Modifying naloxone to reverse fentanyl-induced overdose

Developing an effective antidote for fentanyl-induced overdose (OD) is an unmet medical need that requires both lipophilicity comparable to fentanyl and fast onset of overdose reversal. We synthesized and evaluated a bioreversible derivative of naloxone (NX-90) in silico, in vitro and in vivo to yield a robust reversal of fentanylinduced OD in rats. All monitored reflexes along with the heart rate (HR) and respiratory rate (RR) were fully restored faster in the NX-90 groups than in naloxone groups on equimolar bases when given intranasally. In NX-90 treated rats RR over the time of observation (RR AUC) was significantly higher at all respective doses with no re-narcotization observed.
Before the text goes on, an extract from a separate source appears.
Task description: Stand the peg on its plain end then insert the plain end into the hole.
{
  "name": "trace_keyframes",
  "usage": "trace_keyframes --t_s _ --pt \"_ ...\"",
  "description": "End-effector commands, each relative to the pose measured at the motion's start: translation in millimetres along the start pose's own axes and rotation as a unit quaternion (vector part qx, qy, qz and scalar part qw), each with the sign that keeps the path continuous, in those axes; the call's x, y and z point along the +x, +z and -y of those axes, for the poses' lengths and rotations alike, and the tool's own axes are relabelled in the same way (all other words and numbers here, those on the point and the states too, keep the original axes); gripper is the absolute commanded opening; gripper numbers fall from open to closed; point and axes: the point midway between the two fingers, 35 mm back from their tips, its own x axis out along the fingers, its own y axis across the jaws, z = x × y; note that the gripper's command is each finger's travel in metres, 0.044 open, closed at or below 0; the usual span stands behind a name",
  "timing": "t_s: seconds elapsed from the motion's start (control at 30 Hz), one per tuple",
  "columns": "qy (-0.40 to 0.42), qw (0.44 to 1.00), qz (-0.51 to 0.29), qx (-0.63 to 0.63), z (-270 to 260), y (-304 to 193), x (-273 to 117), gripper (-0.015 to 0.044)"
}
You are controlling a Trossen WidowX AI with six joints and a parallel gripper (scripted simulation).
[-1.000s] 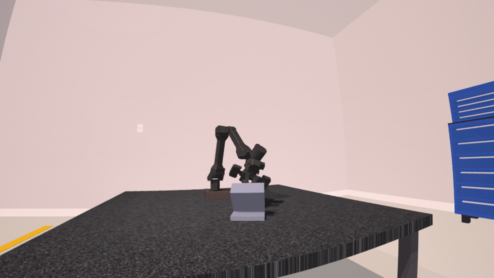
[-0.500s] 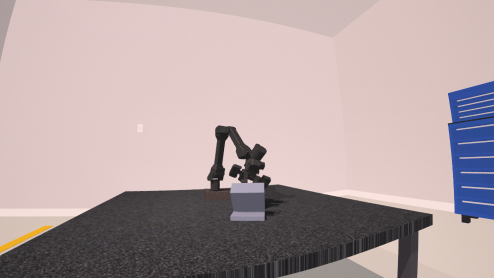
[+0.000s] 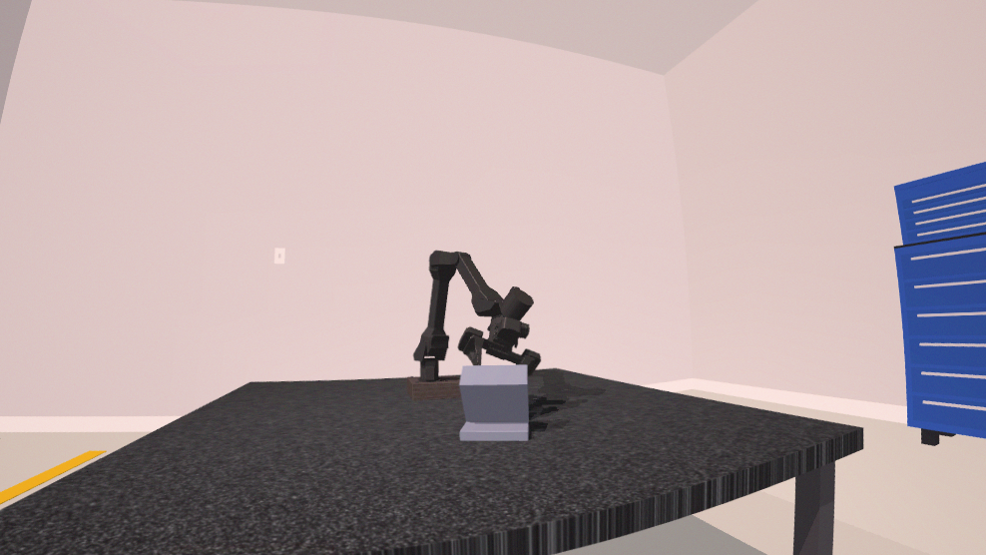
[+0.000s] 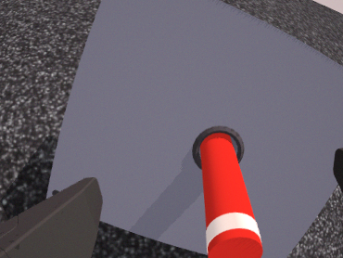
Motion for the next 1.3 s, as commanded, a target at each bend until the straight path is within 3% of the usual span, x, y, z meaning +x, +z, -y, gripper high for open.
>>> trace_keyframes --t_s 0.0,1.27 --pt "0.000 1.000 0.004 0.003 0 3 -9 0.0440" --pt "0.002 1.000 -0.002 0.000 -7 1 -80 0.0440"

Apart from the enhanced pharmacodynamics profile, NX-90 was found to have lower circulating levels of naloxone, clean profile in in vitro selectivity panels, as well as Ames and CYP450 counter screens. Finally, we demonstrated a robust release of the parent naloxone in brain matrix, as well as lower peripheral naloxone levels after NX-90 iv administration. With the demonstrated pharmacological profile superior yet congruent to naloxone we nominated NX-90 for preclinical development as an effective intranasal fentanyl antidote.

Automated summary

Developing an effective antidote for fentanyl-induced overdose is an important medical need. In this study, a bioreversible derivative of naloxone, NX-90, was synthesized and evaluated for its ability to reverse fentanyl-induced overdose in rats. The results showed that NX-90 restored all monitored reflexes, heart rate, and respiratory rate faster than naloxone on equimolar bases when given intranasally. In addition to its improved pharmacodynamics profile, NX-90 had lower levels of circulating naloxone and demonstrated a robust release of the parent naloxone in the brain. Based on these findings, NX-90 was identified as a promising intranasal fentanyl antidote for further preclinical development.